## Aim of the exercise
Please set down the records exactly, keeping every line.

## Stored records
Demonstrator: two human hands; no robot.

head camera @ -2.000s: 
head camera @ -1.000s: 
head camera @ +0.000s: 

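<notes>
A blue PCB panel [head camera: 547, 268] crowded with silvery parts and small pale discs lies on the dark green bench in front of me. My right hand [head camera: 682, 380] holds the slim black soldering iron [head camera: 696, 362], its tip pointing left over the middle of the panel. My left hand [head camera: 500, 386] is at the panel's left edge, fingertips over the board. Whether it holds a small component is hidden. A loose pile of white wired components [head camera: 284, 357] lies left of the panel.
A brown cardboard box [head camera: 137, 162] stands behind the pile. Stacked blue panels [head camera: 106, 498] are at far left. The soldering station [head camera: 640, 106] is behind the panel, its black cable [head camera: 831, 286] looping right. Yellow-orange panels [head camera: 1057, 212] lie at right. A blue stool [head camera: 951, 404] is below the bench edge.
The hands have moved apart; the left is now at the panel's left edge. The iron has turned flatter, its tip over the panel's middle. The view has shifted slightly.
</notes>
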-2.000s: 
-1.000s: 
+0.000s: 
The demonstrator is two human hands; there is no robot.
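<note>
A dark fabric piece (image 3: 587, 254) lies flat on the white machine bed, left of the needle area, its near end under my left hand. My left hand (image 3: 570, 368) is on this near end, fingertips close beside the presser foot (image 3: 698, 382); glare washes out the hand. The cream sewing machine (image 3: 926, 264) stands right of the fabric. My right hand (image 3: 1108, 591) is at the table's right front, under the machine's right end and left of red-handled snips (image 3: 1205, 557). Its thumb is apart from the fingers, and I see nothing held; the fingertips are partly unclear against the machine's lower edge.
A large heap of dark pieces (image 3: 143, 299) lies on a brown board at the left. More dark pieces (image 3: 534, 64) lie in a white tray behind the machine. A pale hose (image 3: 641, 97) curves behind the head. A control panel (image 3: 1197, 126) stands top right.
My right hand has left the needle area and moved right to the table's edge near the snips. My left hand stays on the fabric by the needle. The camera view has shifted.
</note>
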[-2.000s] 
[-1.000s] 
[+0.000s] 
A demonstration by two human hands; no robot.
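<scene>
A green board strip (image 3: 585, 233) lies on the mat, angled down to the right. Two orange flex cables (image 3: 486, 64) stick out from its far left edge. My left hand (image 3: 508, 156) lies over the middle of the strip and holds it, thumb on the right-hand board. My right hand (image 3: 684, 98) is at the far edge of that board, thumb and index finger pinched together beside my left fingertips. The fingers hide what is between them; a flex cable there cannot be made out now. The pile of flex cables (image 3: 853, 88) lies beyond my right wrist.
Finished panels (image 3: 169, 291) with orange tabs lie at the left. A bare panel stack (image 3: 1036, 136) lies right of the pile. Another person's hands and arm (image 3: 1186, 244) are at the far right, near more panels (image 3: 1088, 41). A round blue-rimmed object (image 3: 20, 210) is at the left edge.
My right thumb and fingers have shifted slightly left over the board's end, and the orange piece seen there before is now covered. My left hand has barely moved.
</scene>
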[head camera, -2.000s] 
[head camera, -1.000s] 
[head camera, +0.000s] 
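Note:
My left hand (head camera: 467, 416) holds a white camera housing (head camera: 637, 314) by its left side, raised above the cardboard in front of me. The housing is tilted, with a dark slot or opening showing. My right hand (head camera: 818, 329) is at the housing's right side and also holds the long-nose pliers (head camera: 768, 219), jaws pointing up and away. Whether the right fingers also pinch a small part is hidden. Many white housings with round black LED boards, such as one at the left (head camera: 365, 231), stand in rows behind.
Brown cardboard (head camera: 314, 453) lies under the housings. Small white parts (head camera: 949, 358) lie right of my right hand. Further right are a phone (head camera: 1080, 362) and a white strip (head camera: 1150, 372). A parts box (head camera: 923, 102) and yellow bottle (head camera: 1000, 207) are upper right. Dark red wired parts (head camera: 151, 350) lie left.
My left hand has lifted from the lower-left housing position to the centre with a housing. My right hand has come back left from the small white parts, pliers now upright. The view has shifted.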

## Output for this exercise
Demonstrator: two human hands; no robot.

head camera @ -2.000s: 
head camera @ -1.000s: 
head camera @ +0.000s: 

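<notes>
A blue PCB panel [head camera: 547, 268] crowded with silvery parts and small pale discs lies on the dark green bench in front of me. My right hand [head camera: 682, 380] holds the slim black soldering iron [head camera: 696, 362], its tip pointing left over the middle of the panel. My left hand [head camera: 500, 386] is at the panel's left edge, fingertips over the board. Whether it holds a small component is hidden. A loose pile of white wired components [head camera: 284, 357] lies left of the panel.
A brown cardboard box [head camera: 137, 162] stands behind the pile. Stacked blue panels [head camera: 106, 498] are at far left. The soldering station [head camera: 640, 106] is behind the panel, its black cable [head camera: 831, 286] looping right. Yellow-orange panels [head camera: 1057, 212] lie at right. A blue stool [head camera: 951, 404] is below the bench edge.
The hands have moved apart; the left is now at the panel's left edge. The iron has turned flatter, its tip over the panel's middle. The view has shifted slightly.
</notes>
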-2.000s: 
-1.000s: 
+0.000s: 
The demonstrator is two human hands; there is no robot.
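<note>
A dark fabric piece (image 3: 587, 254) lies flat on the white machine bed, left of the needle area, its near end under my left hand. My left hand (image 3: 570, 368) is on this near end, fingertips close beside the presser foot (image 3: 698, 382); glare washes out the hand. The cream sewing machine (image 3: 926, 264) stands right of the fabric. My right hand (image 3: 1108, 591) is at the table's right front, under the machine's right end and left of red-handled snips (image 3: 1205, 557). Its thumb is apart from the fingers, and I see nothing held; the fingertips are partly unclear against the machine's lower edge.
A large heap of dark pieces (image 3: 143, 299) lies on a brown board at the left. More dark pieces (image 3: 534, 64) lie in a white tray behind the machine. A pale hose (image 3: 641, 97) curves behind the head. A control panel (image 3: 1197, 126) stands top right.
My right hand has left the needle area and moved right to the table's edge near the snips. My left hand stays on the fabric by the needle. The camera view has shifted.
</note>
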[-2.000s] 
[-1.000s] 
[+0.000s] 
A demonstration by two human hands; no robot.
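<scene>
A green board strip (image 3: 585, 233) lies on the mat, angled down to the right. Two orange flex cables (image 3: 486, 64) stick out from its far left edge. My left hand (image 3: 508, 156) lies over the middle of the strip and holds it, thumb on the right-hand board. My right hand (image 3: 684, 98) is at the far edge of that board, thumb and index finger pinched together beside my left fingertips. The fingers hide what is between them; a flex cable there cannot be made out now. The pile of flex cables (image 3: 853, 88) lies beyond my right wrist.
Finished panels (image 3: 169, 291) with orange tabs lie at the left. A bare panel stack (image 3: 1036, 136) lies right of the pile. Another person's hands and arm (image 3: 1186, 244) are at the far right, near more panels (image 3: 1088, 41). A round blue-rimmed object (image 3: 20, 210) is at the left edge.
My right thumb and fingers have shifted slightly left over the board's end, and the orange piece seen there before is now covered. My left hand has barely moved.
</scene>
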[head camera, -2.000s] 
[head camera, -1.000s] 
[head camera, +0.000s] 
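Note:
My left hand (head camera: 467, 416) holds a white camera housing (head camera: 637, 314) by its left side, raised above the cardboard in front of me. The housing is tilted, with a dark slot or opening showing. My right hand (head camera: 818, 329) is at the housing's right side and also holds the long-nose pliers (head camera: 768, 219), jaws pointing up and away. Whether the right fingers also pinch a small part is hidden. Many white housings with round black LED boards, such as one at the left (head camera: 365, 231), stand in rows behind.
Brown cardboard (head camera: 314, 453) lies under the housings. Small white parts (head camera: 949, 358) lie right of my right hand. Further right are a phone (head camera: 1080, 362) and a white strip (head camera: 1150, 372). A parts box (head camera: 923, 102) and yellow bottle (head camera: 1000, 207) are upper right. Dark red wired parts (head camera: 151, 350) lie left.
My left hand has lifted from the lower-left housing position to the centre with a housing. My right hand has come back left from the small white parts, pliers now upright. The view has shifted.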

Nothing else is part of this answer.